Debt Consolidation – A Wolf In Sheep’s Clothing?

Consumer debt has reached record highs in the United States over the past generation. While previous generations valued savings, the United States has become a consumer society valuing instant gratification over sound financial planning. If it sounds as if I am speaking from experience, I am.

One consequence of this phenomenon is that debt consolidation has become increasingly popular over nearly all sectors of society, particularly the middle class. “Debt consolidation” simply means taking out a single loan to pay off all of your existing debts. This loan may be a bank loan, a second mortgage, a credit card, or any other type of loan. This procedure simplifies repayment, but more importantly it can save the debtor a lot of money if the loan is extended at an interest rate that is lower than the average interest rate of the debtor’s current loans.

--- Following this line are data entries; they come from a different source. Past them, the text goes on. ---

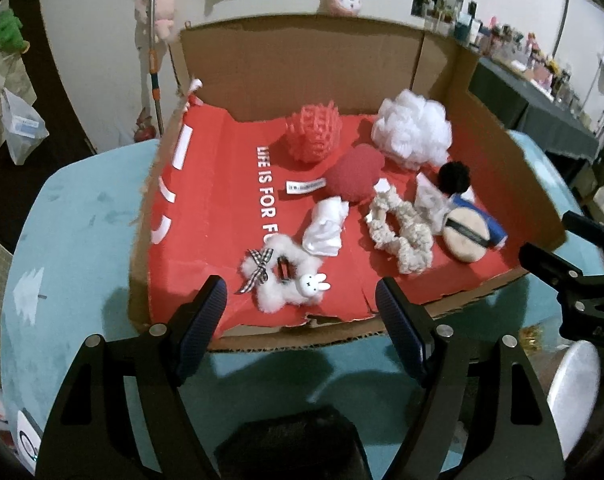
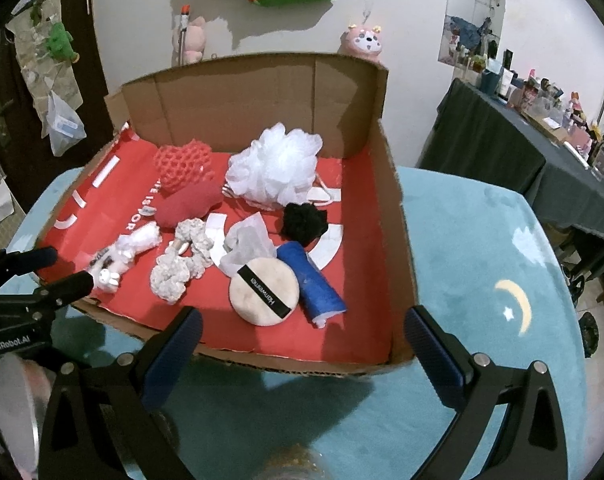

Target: Organize soft objects

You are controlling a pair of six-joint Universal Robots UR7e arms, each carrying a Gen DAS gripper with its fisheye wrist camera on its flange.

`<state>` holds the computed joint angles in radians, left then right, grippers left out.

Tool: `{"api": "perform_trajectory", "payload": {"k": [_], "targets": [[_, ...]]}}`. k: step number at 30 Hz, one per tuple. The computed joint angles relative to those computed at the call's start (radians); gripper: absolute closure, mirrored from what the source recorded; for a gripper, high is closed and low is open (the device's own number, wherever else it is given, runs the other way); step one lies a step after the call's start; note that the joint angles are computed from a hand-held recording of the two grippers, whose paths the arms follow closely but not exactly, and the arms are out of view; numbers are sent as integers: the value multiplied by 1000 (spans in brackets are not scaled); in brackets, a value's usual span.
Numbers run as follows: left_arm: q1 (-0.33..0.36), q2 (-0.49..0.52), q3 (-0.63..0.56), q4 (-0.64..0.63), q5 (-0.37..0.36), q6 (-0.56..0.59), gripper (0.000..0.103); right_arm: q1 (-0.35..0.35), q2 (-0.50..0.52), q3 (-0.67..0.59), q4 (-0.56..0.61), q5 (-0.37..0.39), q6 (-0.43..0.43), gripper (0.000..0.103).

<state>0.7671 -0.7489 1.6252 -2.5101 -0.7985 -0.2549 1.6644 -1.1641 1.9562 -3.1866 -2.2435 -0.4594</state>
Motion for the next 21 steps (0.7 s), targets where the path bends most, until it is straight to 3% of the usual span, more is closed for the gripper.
{"api": "perform_trajectory", "payload": {"k": [4,7,11,14,21], "targets": [[-19,-40,47,-48,-10,7,27,20,-27,27,-54,-3,-29,0],[-46,-73,96,-103,4,20,20,39,-64,61,-90,4,-41,0],[-94,-133,189,-203,14,39,18,66,-123,121,-145,26,-56,0],[-141,-177,270,-291,44,48,9,90,-176,182,-184,47,-57,0],[-237,-249,444,-444,75,34,7,144,-258,339,-324,61,-101,0]]}}
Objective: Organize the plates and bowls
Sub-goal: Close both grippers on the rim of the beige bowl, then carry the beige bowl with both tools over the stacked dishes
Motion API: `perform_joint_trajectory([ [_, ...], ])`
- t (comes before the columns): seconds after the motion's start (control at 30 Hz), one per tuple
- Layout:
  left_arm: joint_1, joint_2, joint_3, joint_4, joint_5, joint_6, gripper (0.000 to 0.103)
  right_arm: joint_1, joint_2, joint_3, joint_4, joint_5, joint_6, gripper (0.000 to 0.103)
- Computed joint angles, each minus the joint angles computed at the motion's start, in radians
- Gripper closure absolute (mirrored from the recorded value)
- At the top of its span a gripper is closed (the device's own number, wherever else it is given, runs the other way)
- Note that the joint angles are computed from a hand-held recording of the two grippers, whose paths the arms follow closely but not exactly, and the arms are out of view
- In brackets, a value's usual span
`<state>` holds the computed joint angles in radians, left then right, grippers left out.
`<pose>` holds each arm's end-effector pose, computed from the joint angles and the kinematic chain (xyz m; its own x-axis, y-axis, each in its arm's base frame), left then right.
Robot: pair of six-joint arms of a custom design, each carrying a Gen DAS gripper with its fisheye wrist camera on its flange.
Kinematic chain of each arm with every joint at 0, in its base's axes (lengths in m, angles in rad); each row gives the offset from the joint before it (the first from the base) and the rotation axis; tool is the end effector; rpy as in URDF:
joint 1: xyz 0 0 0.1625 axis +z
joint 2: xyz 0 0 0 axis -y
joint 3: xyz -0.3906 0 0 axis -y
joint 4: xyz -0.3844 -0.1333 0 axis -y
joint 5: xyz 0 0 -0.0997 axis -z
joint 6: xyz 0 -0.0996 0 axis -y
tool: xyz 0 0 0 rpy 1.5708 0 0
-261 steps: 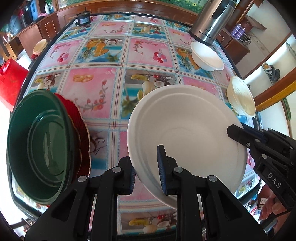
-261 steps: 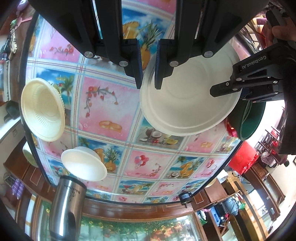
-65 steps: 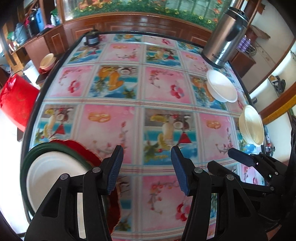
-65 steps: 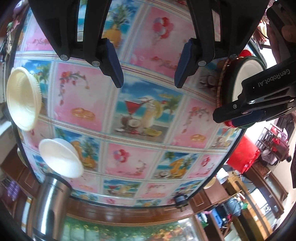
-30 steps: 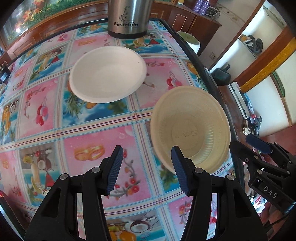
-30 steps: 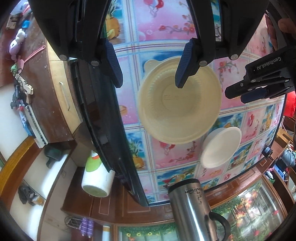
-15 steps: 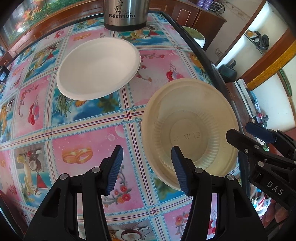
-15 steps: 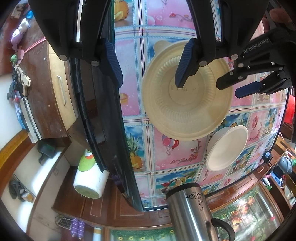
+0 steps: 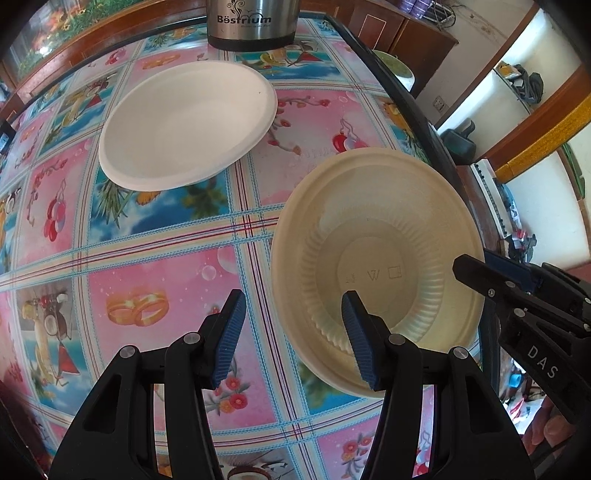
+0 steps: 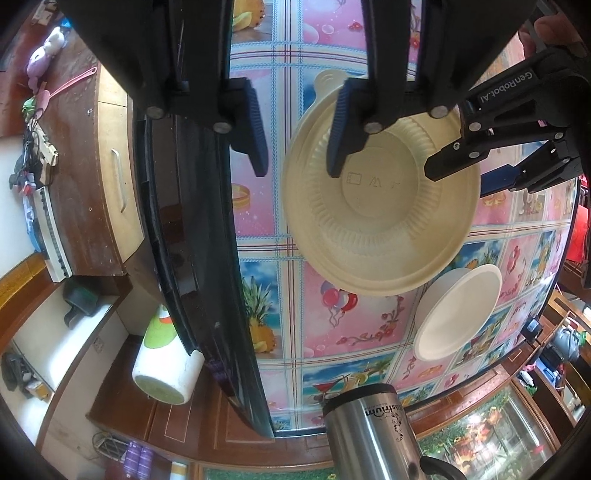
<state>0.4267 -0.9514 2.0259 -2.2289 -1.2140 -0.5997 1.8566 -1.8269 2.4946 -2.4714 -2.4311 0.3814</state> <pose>-0.3521 -0.3447 0.0168 -0.6839 0.5388 -0.4920 0.5410 0.8269 0.1536 0.1442 -0.2858 0.2622 -0.7287 0.3326 0.5987 -0.0033 0.8724 -0.4888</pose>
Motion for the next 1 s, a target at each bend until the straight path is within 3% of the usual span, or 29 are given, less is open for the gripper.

Opinions are divided on the wisdom of debt consolidation. Some commentators note that the motivation for a debt consolidation loan is simply to allow the debtor to continue spending and borrowing, often leaving the debtor in a worse position that before consolidation. More prudent debtors, however, will use their interest savings to pay off their debts, thus lowering their debt burden while at the same time improving their credit rating. Accordingly, the opinion of this author as to the wisdom of debt consolidation comes down to a simple question: Why are you doing it?

Before taking out a debt consiolidation loan, consider the following:

1. Will the proposed debt consolidation loan allow you to pay significantly lower interest? Do the math and come up with a number. How much money will you be saving?

2. What will you do with the money? At least some of it (preferably all of it) should be earmarked to pay off the debt for which the loan has been taken out.

3. What will you do once your debt burden decreases and your credit improves? Avoidance of debt is like losing weight – quick fixes don’t work; permanent lifestyle changes are required.